● **Work order**: In the data below, give the number of lines that contain the word "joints". Nothing else is needed.
────────────────────
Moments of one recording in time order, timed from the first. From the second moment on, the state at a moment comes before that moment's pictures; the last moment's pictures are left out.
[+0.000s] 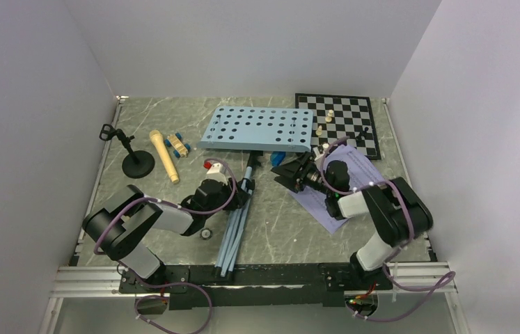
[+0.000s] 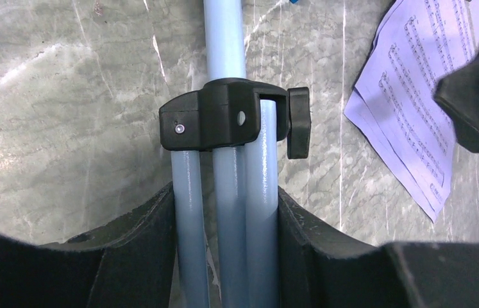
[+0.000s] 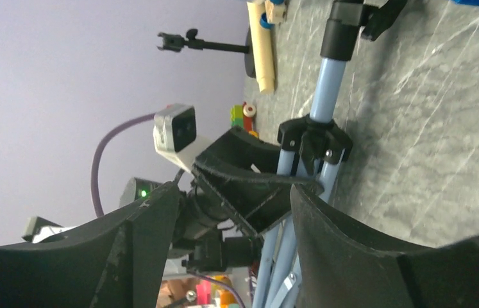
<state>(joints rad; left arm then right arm) -0.71 1.57 0.39 0.76 -0.06 -0.72 0.34 1.68 0.40 1.18 -0.64 1.38</state>
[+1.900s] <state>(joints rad) -0.53 1.37 0.54 0.48 -0.08 -0.59 0.45 0.81 0.62 -0.27 -0.29 0.45</state>
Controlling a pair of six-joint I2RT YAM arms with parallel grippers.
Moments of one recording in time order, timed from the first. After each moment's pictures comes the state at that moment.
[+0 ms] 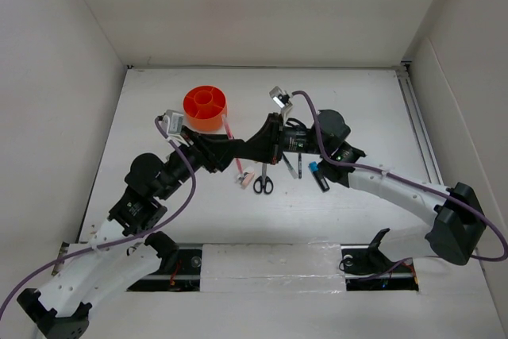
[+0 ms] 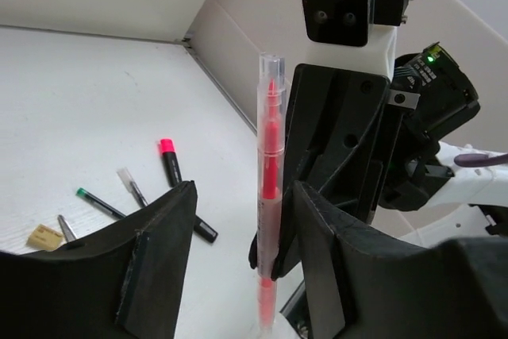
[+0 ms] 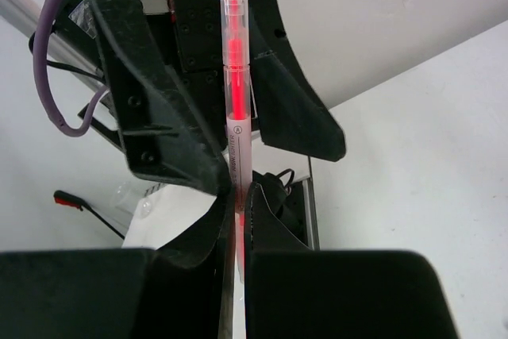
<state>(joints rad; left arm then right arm) -0.69 0.60 0.71 0.04 0.11 -0.66 0.82 1.34 0.99 0.56 -0.69 0.74</state>
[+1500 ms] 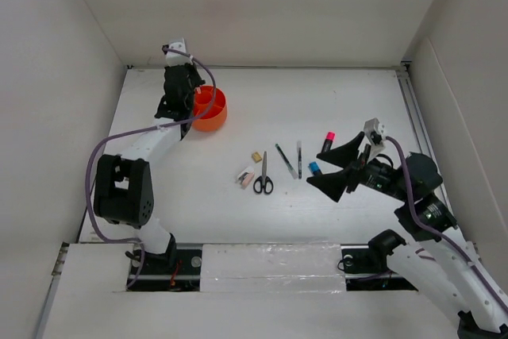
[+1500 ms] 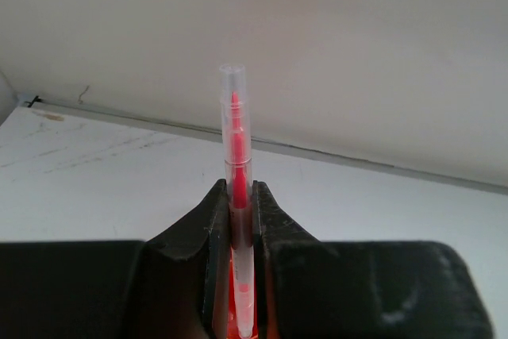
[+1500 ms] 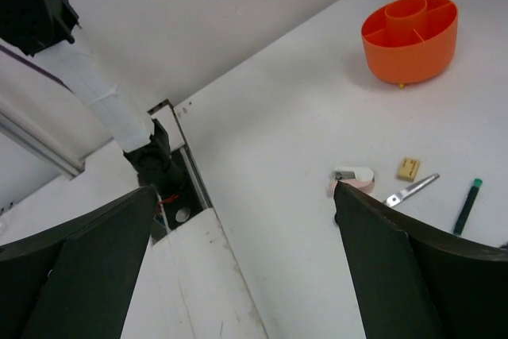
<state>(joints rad) -0.22 1.58 1.14 0.43 -0.29 -0.22 0.51 0.55 0.70 -0.06 -0.60 0.44</state>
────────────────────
● **Reply**: 4